• [What you are asked to do]: Please find every line in the entries below that contains the string "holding", and copy it.

*** Given data ***

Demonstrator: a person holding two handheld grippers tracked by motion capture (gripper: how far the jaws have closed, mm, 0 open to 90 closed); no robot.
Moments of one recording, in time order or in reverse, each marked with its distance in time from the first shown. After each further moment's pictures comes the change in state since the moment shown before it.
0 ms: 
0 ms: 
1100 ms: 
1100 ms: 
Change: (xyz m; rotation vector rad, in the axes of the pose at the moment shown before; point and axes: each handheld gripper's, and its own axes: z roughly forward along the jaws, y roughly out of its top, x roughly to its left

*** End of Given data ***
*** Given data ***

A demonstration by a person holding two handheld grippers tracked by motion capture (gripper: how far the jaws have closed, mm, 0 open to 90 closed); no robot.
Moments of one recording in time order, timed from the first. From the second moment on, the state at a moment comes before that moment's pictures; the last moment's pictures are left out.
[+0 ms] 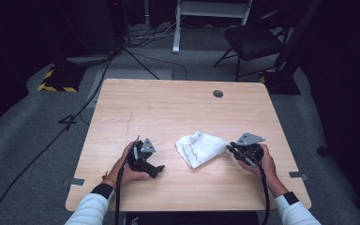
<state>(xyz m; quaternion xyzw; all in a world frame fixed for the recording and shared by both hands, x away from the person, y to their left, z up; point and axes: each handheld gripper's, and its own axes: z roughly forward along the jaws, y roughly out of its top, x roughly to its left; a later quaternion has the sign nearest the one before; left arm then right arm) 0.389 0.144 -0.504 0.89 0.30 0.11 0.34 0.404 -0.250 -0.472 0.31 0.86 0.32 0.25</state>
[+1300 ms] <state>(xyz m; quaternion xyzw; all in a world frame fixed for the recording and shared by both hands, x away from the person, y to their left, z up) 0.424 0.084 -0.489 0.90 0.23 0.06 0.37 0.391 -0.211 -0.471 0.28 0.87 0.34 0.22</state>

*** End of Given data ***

• [Written solution]:
Demonstrator: a person holding two handheld grippers tracked by motion capture (gripper: how far the jaws have closed, mm, 0 open to 90 closed); no robot.
A demonstration by a person holding two handheld grippers tracked by motion capture (gripper: how far the jaws have closed, mm, 0 open to 90 closed); no robot.

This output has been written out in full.